The three barrows form part of a small cemetery located at the confluence of the Rivers Soar and Wreake. This may have been an important location where Bronze Age people met up at certain times of the year to trade, foster relationships, forge alliances and swap stories. The formation of the cemetery is likely to have been due to the importance of this part of the landscape to the people who lived in it.

John Thomas explained the significance of the finds: “The three barrows are likely to have been built as community projects, with different families pooling resources to create monuments for wider kinship use. Evidence for the careful maintenance and re-building of the barrows shows that they were not built for single use, but had a long history and were used and re-used many times.

“A cremation burial close to the child’s grave also had broken pieces of Beaker style pottery that must have been quite ancient even before they were placed in the grave so it is possible that these were also treated as a link to the past – almost as heirlooms or antiques – with ancestral connections.

“Another burial, probably of a woman, was accompanied by a remarkable composite bead necklace. This was made of jet, shale, amber and faience beads and is a remarkable find for the region. Although the sandy soils had destroyed the bone evidence, the necklace still lay in the order that the beads had been strung, allowing it to be reconstructed.

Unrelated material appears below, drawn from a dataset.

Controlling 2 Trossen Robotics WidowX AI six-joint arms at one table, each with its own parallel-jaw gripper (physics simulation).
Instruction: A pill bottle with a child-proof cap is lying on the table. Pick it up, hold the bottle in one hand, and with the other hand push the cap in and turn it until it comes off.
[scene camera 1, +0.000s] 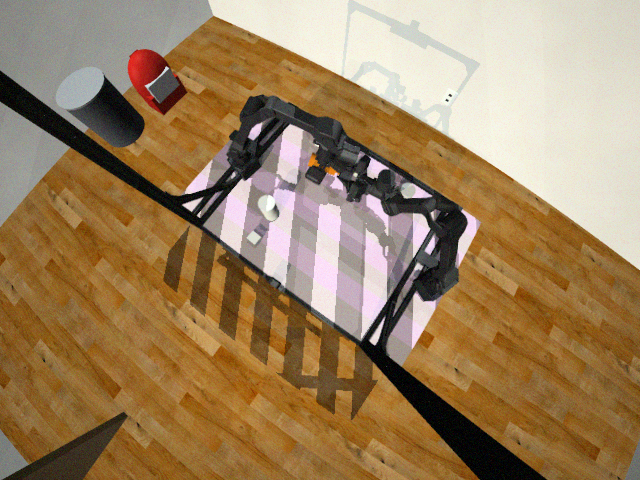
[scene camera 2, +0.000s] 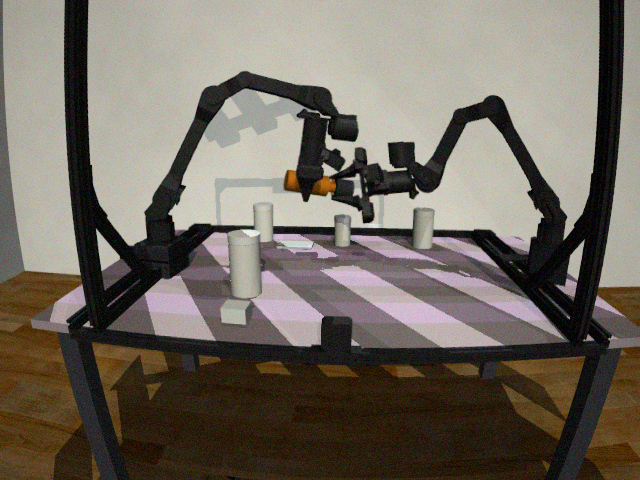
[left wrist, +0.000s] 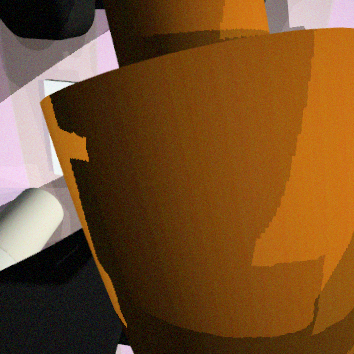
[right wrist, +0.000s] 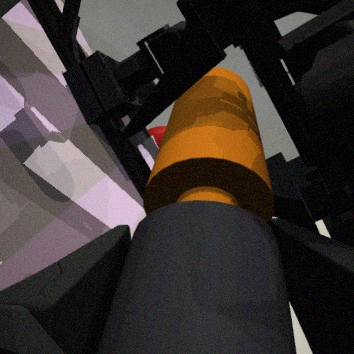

“It is thought that such necklaces, fairly common in burials from the Wessex area, were made at the graveside from beads taken from other necklaces before being buried with the deceased. In this way they can also be seen as having been charged with the power of the ancestors, as well as giving a link to the wider family network to which the deceased belonged.

“The style of the necklace (associated with Wessex) and the origins of the material for the original beads also show links with wider areas, perhaps through trade or other social networks.”

“After their original period of use the three barrows continued to attract attention. A small cremation cemetery developed on the edge of one of the barrows, which probably represented the burial ground of a single family group. The location of the burials suggests that this family wished to be associated with the barrow and those buried in it.

“Later still, one of the barrows, which survived as a low earthwork mound, apparently became a meeting place for people making flint tools. They left over a thousand waste pieces behind, suggesting that this was a regular meeting spot.”

The earthwork monument also became the focus for activity during much later periods. In the Iron Age a settlement grew nearby and the significance of the barrow is shown by a number of pots (perhaps once containing offerings) that were buried in the barrow mound. This practice continued into the Roman period when more whole pots were buried.

Finally the barrow mound became the setting for a small Anglo-Saxon cemetery. This association between Saxon burials and earlier monuments is a recognised phenomenon nationally but the first definite example from Leicestershire. No bone survived but iron spears, knives, buckles and brooches indicated that at least five people had been buried there. A small settlement also existed nearby.

John Thomas added: “The re-use of the barrow by Iron Age, Roman and Anglo Saxon people is very interesting. These people could not have had any knowledge of the original use and meaning attached to the monument – but it survived as a prominent landmark in a fairly flat landscape and became the focus for settlement in these periods. It was perhaps imagined to contain the ancestral spirits of the land and by associating themselves with the long dead, the living could make claims to be their successors and heirs – giving them a ‘right’ to live there.

“The results of this project have shown how the three barrows were used repeatedly, resulting in a long history and providing a remarkable insight into how these burial monuments were used by local communities living in the surrounding landscape.

“Rather than seeing these barrows as single use monuments it is clear that through their repeated use they became rich in memory and myth, even during the Early Bronze Age, and that their significance endured, influencing later settlers wishing to stake a claim on the surrounding landscape.”

The findings have been published in Monument, Memory, and Myth, by University of Leicester archaeologist John Thomas, offering an important addition to understanding how burial monuments were used, not only by the people who built them in the Bronze Age, but also by later generations living close to the monuments.